In filmmaker Ciro De Caro’s third feature film, a young woman finds herself in a state of limbo amidst a scorching Italian summer and struggles to navigate her conflicting desires for stability and spontaneity.
We first meet the awkward and quiet Giulia (Rosa Palasciano) in a job interview where she gains a position working at a community centre for the elderly. She supervises bingo and sings “Funiculì, Funiculà,” a jaunty Neapolitan song written in the 19th century but famously associated with Luciano Pavarotti. We return to the song repeatedly throughout the film, each time proving more comical as Giulia sings it under changing circumstances.
At work, Giulia resents her outgoing artist colleague, Sergio (Valerio di Benedetto), who is keen to connect with her. Meanwhile, Giulia struggles to accept the reality of her broken relationship with her ex-boyfriend, Alessandro (Matteo Quinzi). The two have finally given up their shared apartment, leaving Giulia homeless with no plan in place. When the community centre shuts down, Giulia finds herself suddenly at a loss of how to live her life. Reluctantly, she turns to Sergio and his sort-of-roommate Ciavoni (Fabrizio Ciavoni), and together they embark on a meandering adventure during which Giulia learns how to live on her own terms and embraces her newfound freedom.
Co-writers of the film, De Caro and Palasciano present an intriguing protagonist who draws us in despite her initially off-putting behaviour. Giulia keeps a used condom after a random hook-up, she accuses her ex-boyfriend of killing her baby because she took a morning-after pill, she secretly urinates on her ex-boyfriend’s sister’s toothbrush, and she accuses Sergio of colluding to shut down the community centre out of jealousy. Her erratic, childish behaviour and wild accusations do not endear her to viewers, but throughout the film we come to appreciate Giulia and empathize with her internal struggles. Giulia clings to her desires to become a mother and stay close to the sea, often picking up toys left roadside and returning again and again to the beach. The wild freedom and solitude of the sea appeals to her. She is an independent wanderer trapped in a society that doesn’t appreciate alternative lifestyles. She struggles socially, desiring companionship but simultaneously rejecting it in favour of her own company. Over the course of the film, Giulia comes to embrace her independent nature and newfound freedom in living moment to moment. Palasciano also wonderfully uses body language and mannerisms to convey Giulia’s social awkwardness and eccentric personality.

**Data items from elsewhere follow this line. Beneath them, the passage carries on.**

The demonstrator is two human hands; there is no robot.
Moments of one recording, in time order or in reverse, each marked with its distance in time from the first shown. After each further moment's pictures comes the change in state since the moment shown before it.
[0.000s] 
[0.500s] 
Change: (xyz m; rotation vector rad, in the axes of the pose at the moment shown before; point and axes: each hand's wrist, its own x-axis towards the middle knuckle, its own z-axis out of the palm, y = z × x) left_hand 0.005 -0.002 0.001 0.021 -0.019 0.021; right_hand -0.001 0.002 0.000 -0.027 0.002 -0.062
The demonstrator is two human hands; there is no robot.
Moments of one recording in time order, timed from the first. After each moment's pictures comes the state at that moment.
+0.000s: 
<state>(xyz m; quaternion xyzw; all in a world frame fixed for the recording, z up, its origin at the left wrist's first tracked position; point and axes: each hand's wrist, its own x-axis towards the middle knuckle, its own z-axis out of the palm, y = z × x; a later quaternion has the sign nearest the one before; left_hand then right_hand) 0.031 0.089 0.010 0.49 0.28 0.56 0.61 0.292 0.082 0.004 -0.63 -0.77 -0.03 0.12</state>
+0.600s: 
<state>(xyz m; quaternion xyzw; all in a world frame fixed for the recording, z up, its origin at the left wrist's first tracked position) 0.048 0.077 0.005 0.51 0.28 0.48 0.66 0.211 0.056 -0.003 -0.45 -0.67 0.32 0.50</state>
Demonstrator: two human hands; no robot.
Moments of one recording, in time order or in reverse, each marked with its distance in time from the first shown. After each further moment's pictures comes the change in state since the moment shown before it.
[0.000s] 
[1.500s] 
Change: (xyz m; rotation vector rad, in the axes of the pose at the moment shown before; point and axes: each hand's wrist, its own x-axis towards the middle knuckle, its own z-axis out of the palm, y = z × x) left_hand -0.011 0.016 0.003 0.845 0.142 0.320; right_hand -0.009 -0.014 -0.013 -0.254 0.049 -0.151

While Giulia becomes more aloof and independent, Sergio becomes clingier, resulting in entertaining sequences involving Sergio leading over-the-top searches for the elusive Giulia. At one point he leaps into a rough sea intent on swimming out to see if she’s drowned, forcing his friends to rescue him; another time, distant sounds of “Funiculì, Funiculà” send him scrambling to find her. Unfortunately for Sergio, the more attached he becomes the further she slips from his grasp. He remains in denial about their relationship dynamic, unable to accept that Giulia often actively rejects him. Her behaviour frustrates him, but even after she screams unfounded accusations in his face he continues to pine for her. He watches jealously as Giulia instead befriends Ciovani, his laidback friend who easily rolls with Giulia’s spontaneity.
As with his first two films, De Caro once again presents a quirky, adult coming-of-age story that deals broadly with themes of self-discovery, relationship dynamics, and freedom. In Giulia, he reunites with his Spaghetti Story actors Di Benedetto and Cristian Di Sante (who plays a friend of Sergio in Giulia) and finds a nuanced gem in the expressive Rosa Palasciano.
Giulia contains a quietly compelling narrative that sneaks up on viewers much the way Giulia herself does. The film also intersperses humour and social satire throughout, including a subtle running joke about pandemic behaviours. While it takes time to warm up to the protagonist, we revel in the absurdity and by the film’s end we are living vicariously through Giulia as she finds inner tranquility and complete freedom in the blissfully calm sea.
The film makes its world premiere at this year’s Venice Days, an independent division of the Venice Film Festival.